WHAT THIS TASK INVOLVES: Please keep the images out and set down the data exactly as given.

----- SOURCE MATERIAL -----

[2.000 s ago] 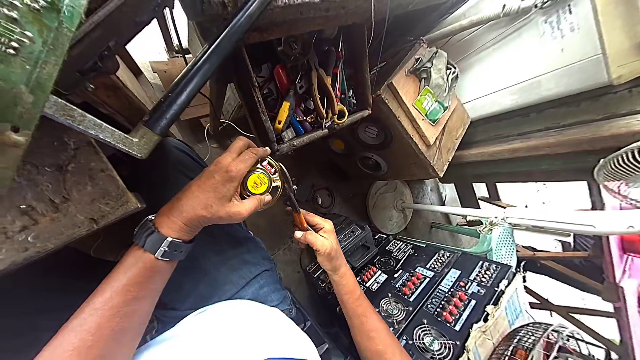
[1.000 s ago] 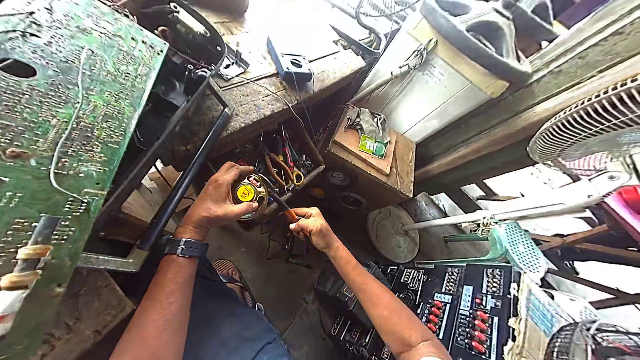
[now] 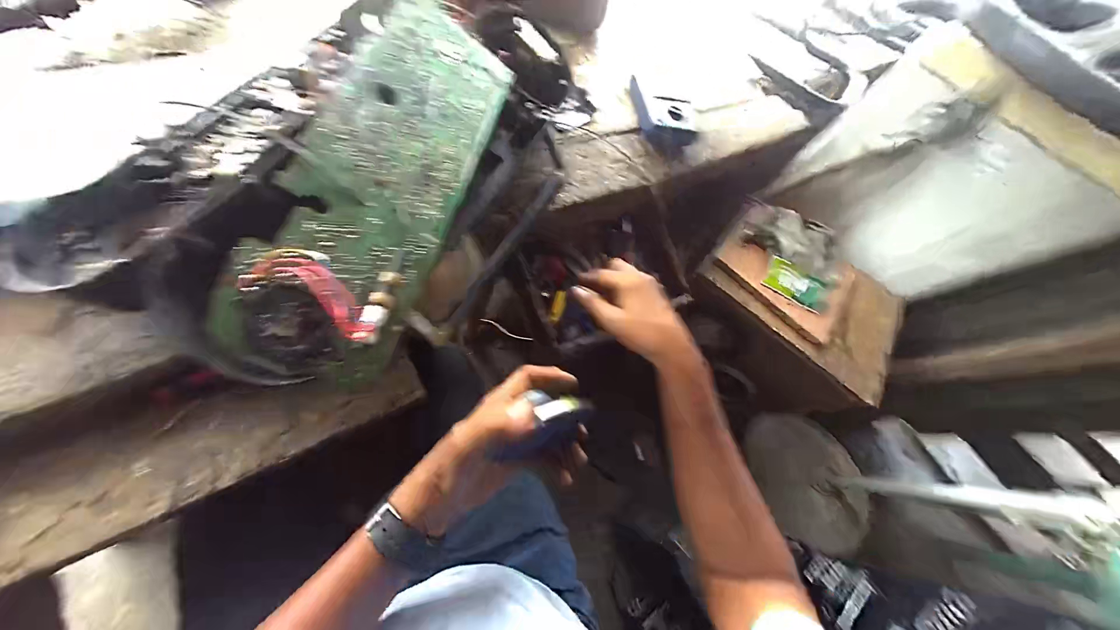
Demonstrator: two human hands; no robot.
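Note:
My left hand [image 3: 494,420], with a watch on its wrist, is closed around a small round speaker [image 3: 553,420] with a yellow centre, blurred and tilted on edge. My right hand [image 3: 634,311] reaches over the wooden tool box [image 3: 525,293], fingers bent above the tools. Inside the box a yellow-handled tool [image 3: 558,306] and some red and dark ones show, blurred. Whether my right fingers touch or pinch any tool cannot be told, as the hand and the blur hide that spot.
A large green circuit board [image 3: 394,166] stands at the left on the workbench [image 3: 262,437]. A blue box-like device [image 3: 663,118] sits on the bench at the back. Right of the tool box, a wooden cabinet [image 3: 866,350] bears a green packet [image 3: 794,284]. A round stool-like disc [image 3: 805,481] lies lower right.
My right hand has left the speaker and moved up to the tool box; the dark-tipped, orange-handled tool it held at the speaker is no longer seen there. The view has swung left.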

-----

RESULT:
[2.000 s ago] 
[1.000 s ago] 
[now] 
Demonstrator: two human hands; no robot.
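Note:
My left hand [image 3: 494,420], with a watch on its wrist, is closed around a small round speaker [image 3: 553,420] with a yellow centre, blurred and tilted on edge. My right hand [image 3: 634,311] reaches over the wooden tool box [image 3: 525,293], fingers bent above the tools. Inside the box a yellow-handled tool [image 3: 558,306] and some red and dark ones show, blurred. Whether my right fingers touch or pinch any tool cannot be told, as the hand and the blur hide that spot.
A large green circuit board [image 3: 394,166] stands at the left on the workbench [image 3: 262,437]. A blue box-like device [image 3: 663,118] sits on the bench at the back. Right of the tool box, a wooden cabinet [image 3: 866,350] bears a green packet [image 3: 794,284]. A round stool-like disc [image 3: 805,481] lies lower right.
My right hand has left the speaker and moved up to the tool box; the dark-tipped, orange-handled tool it held at the speaker is no longer seen there. The view has swung left.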

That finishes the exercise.